Okay, now you know how to XOR ASCII characters.
This is a critical step as we build up to our first cryptosystem, but now, we need to XOR entire ASCII strings!
Let's try this.
Python’s ^ operator lets you XOR integers, but if you want to XOR entire byte strings or ASCII strings, you can use the strxor function from the PyCryptodome library.
You can import it in Python using from Crypto.Util.strxor import strxor.
XORing two strings is done byte by byte, just like XORing two bytes is done bit by bit.
So, to draw on an earlier example:
hacker@dojo:~$ python
>>> from Crypto.Util.strxor import strxor
>>> strxor(b"AAA", b"16/")
b'pwn'
You can verify this yourself with the ASCII table: A ^ 1 is p, A ^ 6 is w, and A ^ / is n.

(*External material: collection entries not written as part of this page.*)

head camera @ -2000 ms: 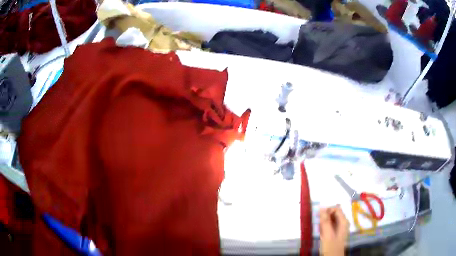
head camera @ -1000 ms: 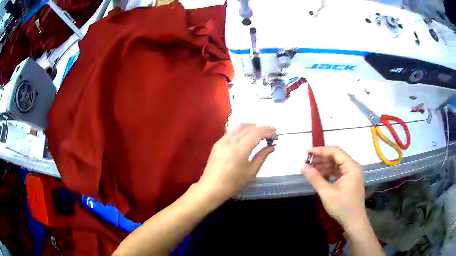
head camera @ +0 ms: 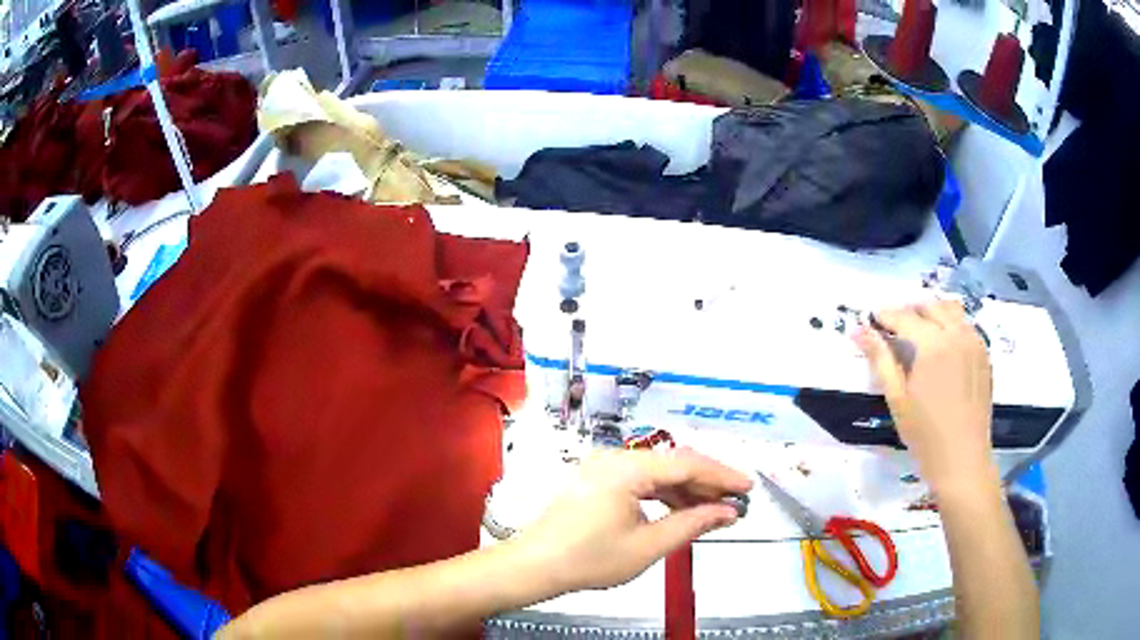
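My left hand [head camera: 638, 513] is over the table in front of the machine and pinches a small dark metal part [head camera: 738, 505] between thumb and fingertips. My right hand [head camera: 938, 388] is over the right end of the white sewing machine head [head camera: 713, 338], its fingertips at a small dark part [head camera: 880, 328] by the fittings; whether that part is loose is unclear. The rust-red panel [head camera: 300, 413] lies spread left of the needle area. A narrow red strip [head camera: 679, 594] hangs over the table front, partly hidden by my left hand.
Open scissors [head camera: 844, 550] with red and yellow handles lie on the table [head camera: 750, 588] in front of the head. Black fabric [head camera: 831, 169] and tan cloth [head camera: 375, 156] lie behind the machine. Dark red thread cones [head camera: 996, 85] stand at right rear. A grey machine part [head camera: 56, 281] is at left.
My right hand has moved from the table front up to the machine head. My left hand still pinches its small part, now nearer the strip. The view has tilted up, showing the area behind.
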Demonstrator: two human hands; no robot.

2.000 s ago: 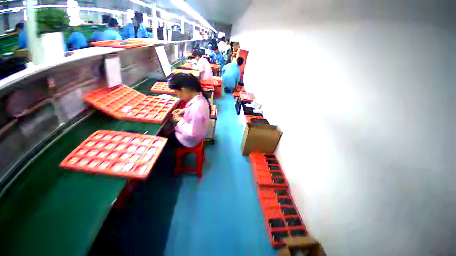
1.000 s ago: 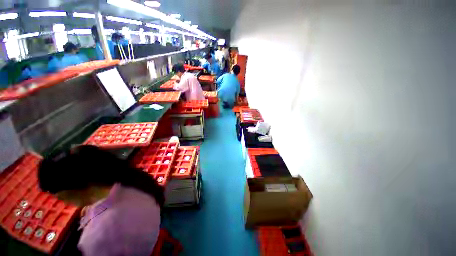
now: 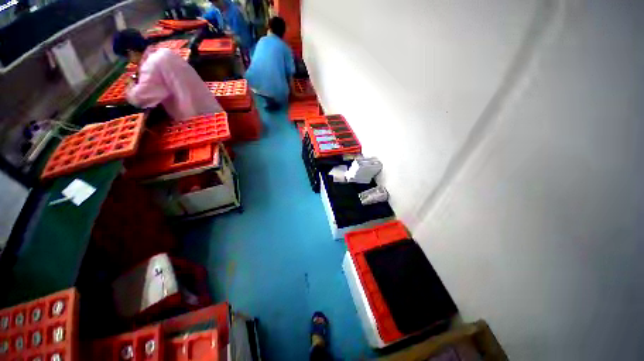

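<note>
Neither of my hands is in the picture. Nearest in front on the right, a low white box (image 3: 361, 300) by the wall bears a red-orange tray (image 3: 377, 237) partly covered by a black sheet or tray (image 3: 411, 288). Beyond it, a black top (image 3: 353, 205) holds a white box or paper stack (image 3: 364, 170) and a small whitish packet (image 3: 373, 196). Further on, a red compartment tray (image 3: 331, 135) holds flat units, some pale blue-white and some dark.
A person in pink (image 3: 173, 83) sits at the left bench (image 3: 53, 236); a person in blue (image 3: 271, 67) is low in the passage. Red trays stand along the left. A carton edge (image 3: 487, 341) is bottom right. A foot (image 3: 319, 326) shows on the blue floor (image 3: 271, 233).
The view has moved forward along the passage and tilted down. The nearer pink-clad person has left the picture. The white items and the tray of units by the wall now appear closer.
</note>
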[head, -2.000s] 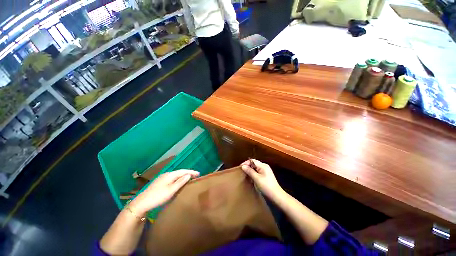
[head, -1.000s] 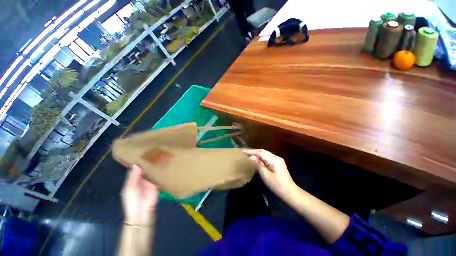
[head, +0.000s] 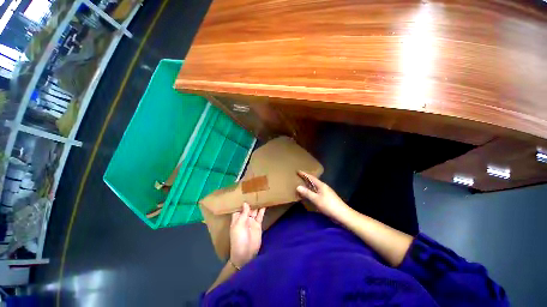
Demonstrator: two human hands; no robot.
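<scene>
A tan-brown bag body (head: 279,165) lies tilted across my lap, with a small reddish-brown leather patch (head: 255,184) on its upper face. My left hand (head: 246,232) holds the bag's near edge just below the patch, fingertips on the panel. My right hand (head: 318,193) is at the bag's right side, fingers curled with a small dark tool (head: 309,180) between them; its exact kind is too small to tell. Part of the bag hangs down behind my left wrist.
A green plastic crate (head: 150,144) stands on the floor left of the desk, with a few brown pieces inside. The glossy wood desk (head: 336,54) spans the top, its edge just beyond the bag. Drawer pulls show at right. A yellow floor line and shelving are at left.
The view has tilted down. The bag was swung over and now rests on my lap with the patch facing up. My left hand has moved to its near edge.
</scene>
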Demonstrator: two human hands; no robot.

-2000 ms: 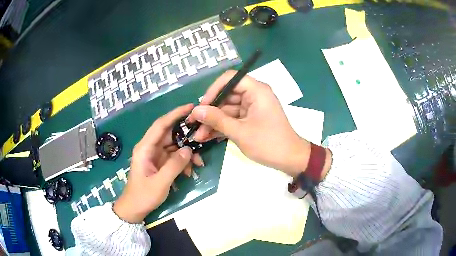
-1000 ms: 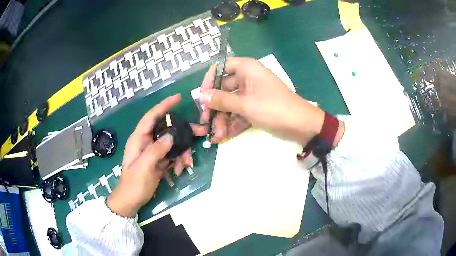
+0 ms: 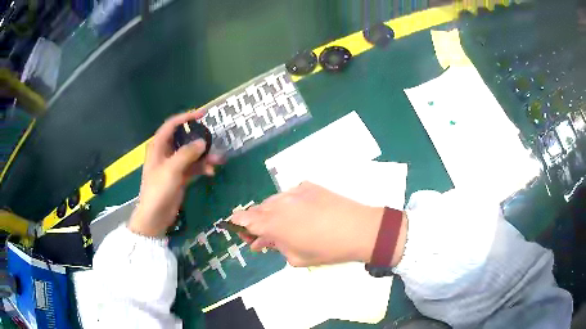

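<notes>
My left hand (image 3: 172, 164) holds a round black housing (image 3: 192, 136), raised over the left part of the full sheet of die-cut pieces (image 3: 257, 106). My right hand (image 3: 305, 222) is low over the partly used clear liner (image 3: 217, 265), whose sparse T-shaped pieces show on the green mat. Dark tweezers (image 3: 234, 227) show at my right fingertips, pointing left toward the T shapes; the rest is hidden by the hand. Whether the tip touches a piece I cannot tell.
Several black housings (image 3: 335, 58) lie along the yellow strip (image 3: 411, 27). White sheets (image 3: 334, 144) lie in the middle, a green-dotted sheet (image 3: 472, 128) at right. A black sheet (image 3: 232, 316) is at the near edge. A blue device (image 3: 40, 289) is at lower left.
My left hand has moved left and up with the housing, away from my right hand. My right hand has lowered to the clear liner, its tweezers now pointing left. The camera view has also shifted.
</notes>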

We just decrypted the ciphertext AAA with the key 16/ to retrieve the plaintext pwn.
In this challenge, you'll do this several times in a row: like the previous challenge, but with strings!
Good luck!
CAVEAT:
What are these bs prepended to the quotes?
Python's default string representation (e.g., "AAA") is Unicode, an international encoding standard designed to represent all characters known to humanity: from the good old ABCs (see the Latin alphabet) to the Arabic and Cyrillic scripts (to name a few).

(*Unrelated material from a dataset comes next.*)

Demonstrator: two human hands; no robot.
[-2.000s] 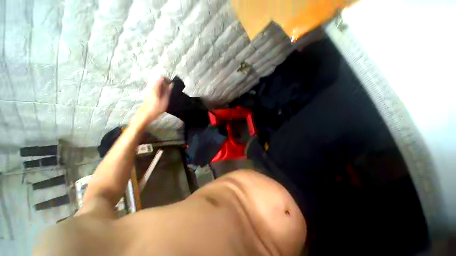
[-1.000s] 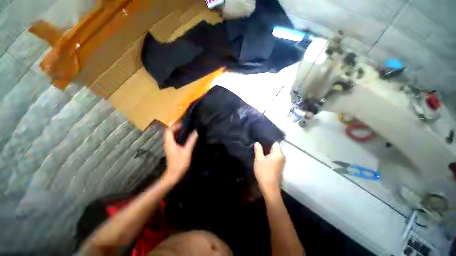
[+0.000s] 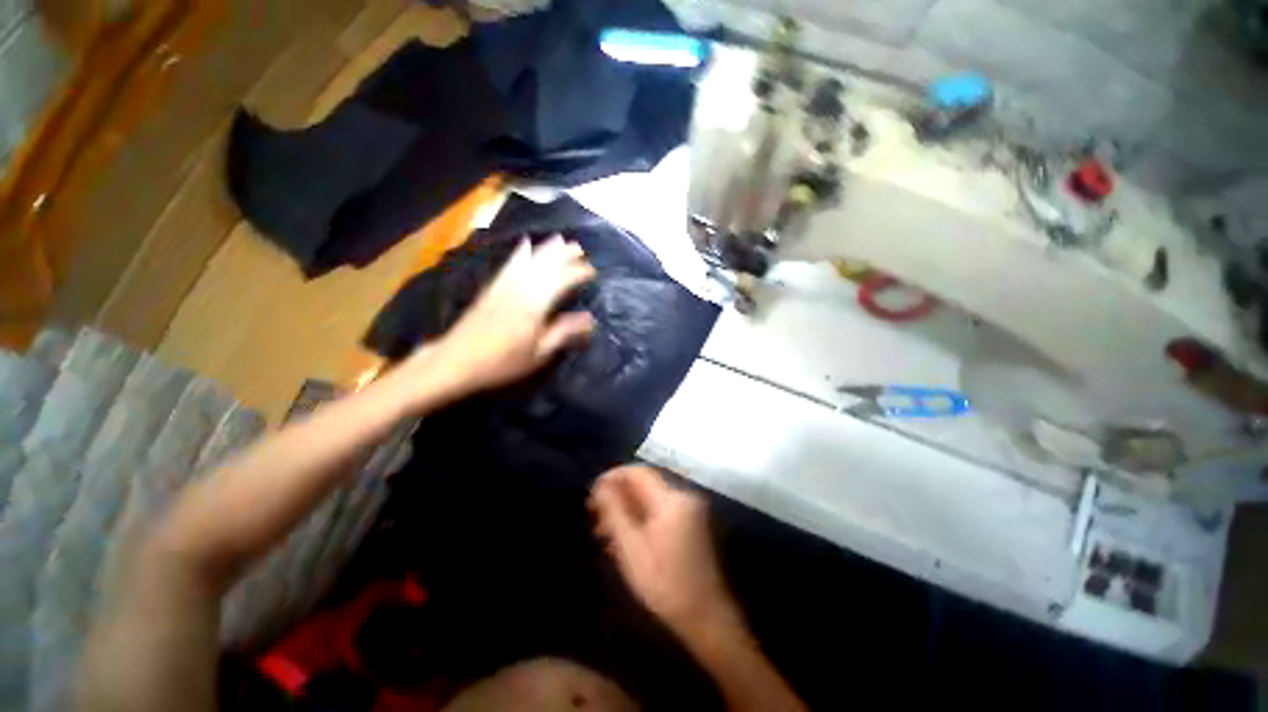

First published in the 1990s, Unicode now supports a massive set of symbols from "A" to "💩"; when this text was written, Unicode encompassed 154,998 characters!
Unfortunately, a single byte of 8 bits can only hold 2**8 == 256 different values, which is enough for ASCII to encode basic English text (a-z, 0-9, punctuation, etc.), but not enough for Unicode.
Unicode is encoded using different encodings, such as the UTF-8 we mentioned earlier.
UTF-8 is designed to be backwards-compatible with ASCII: "A" is just 0x41; something like "💩" is four bytes: f0 9f 92 a9!
Basically, ASCII is a character encoding standard for The Latin Alphabet and UTF-8 is a character encoding standard for Unicode. In the same way that the Latin alphabet is a subset of Unicode, ASCII is a subset of UTF-8.
Wild.
Anyway, Python strings (including what you get from input()) represent text as Unicode, while some helpful functions, such as strxor, expect and return bytes.
You can create a bytes object directly as I did above, by prepending your quotes with b (for bytes) and using ASCII or hex encoding (e.g., b"AAA" and b"A\x41\x41" are equivalent). You can also encode a Unicode string into bytes using UTF-8, as in "AAA".encode() == b"AAA" or "💩".encode() == b"\xf0\x9f\x92\xa9", and decode the resulting bytes back into Unicode strings: b"AAA".decode() == "AAA" or b"\xf0\x9f\x92\xa9".decode() == "💩".
This is further complicated by the fact that UTF-8 can't turn any arbitrary bytes into Unicode.
For example, b'\xb0'.decode() raises an exception because by these bytes are not valid UTF-8 (note that .decode() is equivalent to .decode('utf-8')).
You can avoid this by specifying a different encoding, such as ISO-8859-1, also known as Latin-1. In Python, this encoding may be referred to as latin, latin1, or latin-1 -- these all mean the same thing. This older encoding maps every byte to a character, so arbitrary sequences can be decoded without errors: b'\xb0'.decode('latin').
Even though Latin-1 pre-dates Unicode, decoding with it produces a standard Python Unicode string.
However, keep in mind that Latin-1 encoding is different from UTF-8: b"\xb0".encode('latin").decode() == b'\xc2\xb0'.
You must, instead, be consistent and decode and encode with the same encoding: b"\xb0".encode('latin").decode(latin1) == b"\xb0".
Anyways, all this sounds terrifying, but it's mostly a warning for the future.
For this level, we VERY carefully chose the characters so that you don't run into these issues.
CAUTION:
Python's strings-vs-bytes situation is terrible and will byte (haha!) you eventually.
There's no way to avoid pitfalls --- they still get us after years and years of using Python, so you will just have to learn to pick yourself up, brush yourself off, fix your code, and carry on.
With enough experience under your belt, you will improve from losing entire freaking days to bugs caused by string/bytes mixups to merely entire freaking hours.